En effet, selon le récit "Genèse 9 :
20 à 27" alors que Noé était en état d'ivresse (l'homme le
plus digne d'être sauvé de la punition divine pour les juifs
est un ivrogne), on nous dit que son fils Cham (en vérité
Kam) qui pour la circonstance est blanc à l'origine, aurait
vu la nudité de son père.
Or, cette expression juive "voir la
nudité de quelqu'un, découvrir la nudité de quelqu'un, ou
connaître quelqu'un" signifie tout simplement avoir une
relation sexuelle avec cette personne "Genèse 4 : 1, Genèse
9 : 22 et Lévitique 18".
Dans le Talmud (commentaire de la
Torah) les rabbins enseignent que suite à cette faute de
Cham sur Noé (il aurait sodomisé son père), sa peau est
devenue "Noire" et sa semence symbolisée par Canaan est
vouée à l'esclavage pour l'éternité. Voilà comment le
judaïsme explique le passage d'une "race" à une autre, par
un mythe idéologique, sans aucune explication
scientifique.
Si dans ce mythe les Noirs sont
considérés comme étant inférieurs alors qui est supérieur ?
La "race supérieure" est bien
évidemment les juifs, le "peuple élu" qui ne doit pas se
mélanger avec les impurs, mais qui doit les dominer, les
massacrer au besoin avec la bénédiction de son dieu
"Deutéronome 7 ".
Tant que cette idéologie qu'est la
vision sémito-centrique inventée par le judaïsme, reprise
par le christianisme et l'islam, ne sera pas définitivement
abandonnée au profit de l'ancienne tradition qui est en
accord avec la science, le racisme existera.
On mesure bien la portée d'un tel acte, mais le racisme n'a
aucune raison d'être, car il est contraire au bon sens, il
est contraire à la morale, c'est une idéologie inventée et
reprise par tous ceux qui ne sont pas à la recherche de la
Maât
(la vérité, la justice, l'équilibre),
mais qui recherchent leur propre intérêt.

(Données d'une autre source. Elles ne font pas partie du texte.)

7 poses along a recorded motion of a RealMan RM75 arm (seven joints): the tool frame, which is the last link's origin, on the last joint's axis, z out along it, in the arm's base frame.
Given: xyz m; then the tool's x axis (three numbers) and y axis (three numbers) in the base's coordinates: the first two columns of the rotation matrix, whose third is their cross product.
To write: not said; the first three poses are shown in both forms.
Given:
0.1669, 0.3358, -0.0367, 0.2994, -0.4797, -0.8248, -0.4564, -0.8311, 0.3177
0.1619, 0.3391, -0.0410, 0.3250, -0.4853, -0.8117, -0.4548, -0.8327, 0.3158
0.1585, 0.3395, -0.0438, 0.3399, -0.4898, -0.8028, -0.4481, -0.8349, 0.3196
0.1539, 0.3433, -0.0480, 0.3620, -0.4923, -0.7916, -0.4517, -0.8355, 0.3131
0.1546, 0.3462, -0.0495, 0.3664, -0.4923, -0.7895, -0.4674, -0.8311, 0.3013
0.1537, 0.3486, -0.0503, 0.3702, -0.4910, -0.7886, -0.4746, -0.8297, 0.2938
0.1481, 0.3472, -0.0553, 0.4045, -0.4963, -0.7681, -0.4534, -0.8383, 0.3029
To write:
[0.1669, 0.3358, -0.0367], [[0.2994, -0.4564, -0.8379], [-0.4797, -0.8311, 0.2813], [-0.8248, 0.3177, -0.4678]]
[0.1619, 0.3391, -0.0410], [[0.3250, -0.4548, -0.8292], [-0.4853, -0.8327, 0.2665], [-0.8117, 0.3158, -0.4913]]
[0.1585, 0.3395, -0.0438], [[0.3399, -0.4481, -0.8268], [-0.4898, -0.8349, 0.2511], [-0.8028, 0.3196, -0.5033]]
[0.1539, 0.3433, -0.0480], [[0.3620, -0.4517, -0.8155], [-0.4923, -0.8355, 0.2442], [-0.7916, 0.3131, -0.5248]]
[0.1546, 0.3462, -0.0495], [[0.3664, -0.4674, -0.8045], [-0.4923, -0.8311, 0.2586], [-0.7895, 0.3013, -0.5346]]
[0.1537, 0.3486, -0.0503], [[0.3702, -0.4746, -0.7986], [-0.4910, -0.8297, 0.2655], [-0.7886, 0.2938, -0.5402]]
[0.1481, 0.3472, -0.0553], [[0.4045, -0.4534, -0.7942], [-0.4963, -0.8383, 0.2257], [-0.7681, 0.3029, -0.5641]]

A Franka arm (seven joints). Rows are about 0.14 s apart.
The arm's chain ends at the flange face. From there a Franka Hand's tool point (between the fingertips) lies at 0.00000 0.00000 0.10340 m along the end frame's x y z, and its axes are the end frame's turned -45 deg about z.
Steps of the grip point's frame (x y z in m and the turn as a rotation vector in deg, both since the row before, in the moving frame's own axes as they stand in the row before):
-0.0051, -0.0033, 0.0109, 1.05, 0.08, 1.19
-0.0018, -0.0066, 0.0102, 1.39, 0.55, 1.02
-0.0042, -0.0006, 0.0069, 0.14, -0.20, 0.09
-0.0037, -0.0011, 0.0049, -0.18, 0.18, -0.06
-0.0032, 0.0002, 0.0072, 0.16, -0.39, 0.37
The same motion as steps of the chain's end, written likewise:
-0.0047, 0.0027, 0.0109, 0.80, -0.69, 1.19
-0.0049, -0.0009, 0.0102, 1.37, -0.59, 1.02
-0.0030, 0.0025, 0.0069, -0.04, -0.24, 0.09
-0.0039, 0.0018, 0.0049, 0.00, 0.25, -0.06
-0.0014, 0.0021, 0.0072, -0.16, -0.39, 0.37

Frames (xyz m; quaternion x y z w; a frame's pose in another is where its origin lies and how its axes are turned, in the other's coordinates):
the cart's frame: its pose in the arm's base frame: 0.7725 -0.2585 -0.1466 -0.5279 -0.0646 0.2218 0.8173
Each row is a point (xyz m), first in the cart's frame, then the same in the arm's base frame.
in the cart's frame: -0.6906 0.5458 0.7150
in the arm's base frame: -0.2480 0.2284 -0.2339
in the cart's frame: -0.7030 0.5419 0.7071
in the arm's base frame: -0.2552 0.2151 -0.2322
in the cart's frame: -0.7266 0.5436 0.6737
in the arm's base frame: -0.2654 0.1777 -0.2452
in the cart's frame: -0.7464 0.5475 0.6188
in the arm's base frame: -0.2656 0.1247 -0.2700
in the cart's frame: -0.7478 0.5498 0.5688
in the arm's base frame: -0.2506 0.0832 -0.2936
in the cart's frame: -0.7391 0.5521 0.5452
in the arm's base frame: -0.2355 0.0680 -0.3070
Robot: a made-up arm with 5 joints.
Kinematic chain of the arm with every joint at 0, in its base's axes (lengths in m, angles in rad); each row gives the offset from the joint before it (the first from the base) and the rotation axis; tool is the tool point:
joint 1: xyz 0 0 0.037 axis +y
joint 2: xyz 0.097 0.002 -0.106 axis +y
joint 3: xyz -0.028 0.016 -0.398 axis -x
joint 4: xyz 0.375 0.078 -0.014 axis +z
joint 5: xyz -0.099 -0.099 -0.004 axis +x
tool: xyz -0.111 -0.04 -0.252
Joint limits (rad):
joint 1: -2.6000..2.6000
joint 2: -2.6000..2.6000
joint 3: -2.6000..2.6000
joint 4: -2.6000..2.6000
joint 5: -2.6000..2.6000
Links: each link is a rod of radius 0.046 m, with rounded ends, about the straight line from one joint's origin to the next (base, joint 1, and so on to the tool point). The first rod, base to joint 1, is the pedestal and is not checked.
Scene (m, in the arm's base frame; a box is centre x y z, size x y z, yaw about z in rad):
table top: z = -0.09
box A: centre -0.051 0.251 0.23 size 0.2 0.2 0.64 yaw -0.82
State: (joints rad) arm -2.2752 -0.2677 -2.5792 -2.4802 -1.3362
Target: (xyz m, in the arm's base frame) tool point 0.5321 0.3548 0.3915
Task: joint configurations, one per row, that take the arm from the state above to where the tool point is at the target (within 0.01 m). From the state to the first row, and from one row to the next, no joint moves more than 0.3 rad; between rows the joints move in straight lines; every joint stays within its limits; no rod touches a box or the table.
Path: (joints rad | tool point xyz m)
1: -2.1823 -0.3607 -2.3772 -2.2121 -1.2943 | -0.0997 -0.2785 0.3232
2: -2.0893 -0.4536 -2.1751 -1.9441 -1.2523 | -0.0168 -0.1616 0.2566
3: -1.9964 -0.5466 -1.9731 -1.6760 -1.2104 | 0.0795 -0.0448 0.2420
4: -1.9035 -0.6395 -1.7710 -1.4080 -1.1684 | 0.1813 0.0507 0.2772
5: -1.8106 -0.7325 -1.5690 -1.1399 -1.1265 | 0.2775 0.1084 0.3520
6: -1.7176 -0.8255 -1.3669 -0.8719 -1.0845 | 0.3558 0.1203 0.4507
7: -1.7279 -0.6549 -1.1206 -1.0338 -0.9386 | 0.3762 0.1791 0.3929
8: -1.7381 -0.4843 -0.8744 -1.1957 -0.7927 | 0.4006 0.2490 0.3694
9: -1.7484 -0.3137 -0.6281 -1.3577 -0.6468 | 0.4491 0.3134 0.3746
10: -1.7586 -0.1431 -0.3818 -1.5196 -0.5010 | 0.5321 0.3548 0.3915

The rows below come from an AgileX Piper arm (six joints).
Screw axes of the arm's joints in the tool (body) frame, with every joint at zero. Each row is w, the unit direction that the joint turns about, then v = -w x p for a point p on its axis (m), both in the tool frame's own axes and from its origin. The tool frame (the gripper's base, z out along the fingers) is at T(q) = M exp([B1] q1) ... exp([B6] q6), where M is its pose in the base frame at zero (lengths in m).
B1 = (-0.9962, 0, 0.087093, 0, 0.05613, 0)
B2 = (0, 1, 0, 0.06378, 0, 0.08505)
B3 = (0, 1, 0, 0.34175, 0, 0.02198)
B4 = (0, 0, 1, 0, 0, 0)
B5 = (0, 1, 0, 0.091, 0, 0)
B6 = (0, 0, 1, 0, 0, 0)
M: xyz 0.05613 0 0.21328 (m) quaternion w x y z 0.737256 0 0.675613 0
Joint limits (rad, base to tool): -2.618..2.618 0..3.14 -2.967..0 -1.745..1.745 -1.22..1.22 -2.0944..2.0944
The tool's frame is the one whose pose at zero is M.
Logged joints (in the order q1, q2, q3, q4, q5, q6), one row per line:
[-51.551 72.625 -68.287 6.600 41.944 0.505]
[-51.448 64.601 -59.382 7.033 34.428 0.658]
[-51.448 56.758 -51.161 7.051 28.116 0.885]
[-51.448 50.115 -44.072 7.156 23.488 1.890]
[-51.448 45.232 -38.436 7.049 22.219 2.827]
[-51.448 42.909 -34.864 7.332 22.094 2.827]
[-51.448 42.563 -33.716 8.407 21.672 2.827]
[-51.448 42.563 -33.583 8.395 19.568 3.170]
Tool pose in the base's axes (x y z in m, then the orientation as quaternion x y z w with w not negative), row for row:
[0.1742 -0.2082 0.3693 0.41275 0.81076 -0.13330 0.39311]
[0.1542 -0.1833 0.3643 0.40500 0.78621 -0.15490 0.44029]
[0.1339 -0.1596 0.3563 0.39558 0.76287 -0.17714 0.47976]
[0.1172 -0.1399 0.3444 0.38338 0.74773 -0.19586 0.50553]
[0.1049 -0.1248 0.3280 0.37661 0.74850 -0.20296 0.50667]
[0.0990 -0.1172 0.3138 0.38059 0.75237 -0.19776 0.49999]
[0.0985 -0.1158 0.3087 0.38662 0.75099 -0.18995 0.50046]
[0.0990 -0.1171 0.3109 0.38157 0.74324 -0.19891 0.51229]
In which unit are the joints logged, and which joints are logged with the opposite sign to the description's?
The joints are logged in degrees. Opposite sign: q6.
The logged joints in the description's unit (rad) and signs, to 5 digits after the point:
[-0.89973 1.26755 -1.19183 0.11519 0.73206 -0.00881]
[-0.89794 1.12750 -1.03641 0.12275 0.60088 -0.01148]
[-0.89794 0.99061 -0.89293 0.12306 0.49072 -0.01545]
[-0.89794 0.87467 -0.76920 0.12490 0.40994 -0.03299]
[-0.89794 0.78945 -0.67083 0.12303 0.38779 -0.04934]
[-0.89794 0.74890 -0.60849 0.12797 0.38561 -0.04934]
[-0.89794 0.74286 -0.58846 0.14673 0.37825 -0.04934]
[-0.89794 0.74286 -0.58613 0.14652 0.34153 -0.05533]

Si j'ai écrit cet article, c'est que
jusqu'à maintenant, je connaissais le racisme des Blancs à
l'encontre des Noirs pour l'avoir vécu, mais aujourd'hui en
ayant une collaboratrice Blanche, je connais une autre forme
de racisme dont je ne soupçonnais même pas l'existence...
Je voudrais simplement dire à tous ces
racistes, que le racisme est incompatible et contraire avec
la spiritualité atonienne, puisqu'il y a UN SEUL DIEU, UN
SEUL CREATEUR (ATONA), de ce fait il est forcément le Dieu
et le Créateur des mélanodermes, tout comme des leucodermes,
car toute sa création repose sur un principe "le dualisme",
permettant ainsi l'existence de la
Maât.
Vouloir éradiquer une partie de
l'Humanité c'est tout simplement combattre le Créateur, et
une telle entreprise est forcément vouée à l'échec.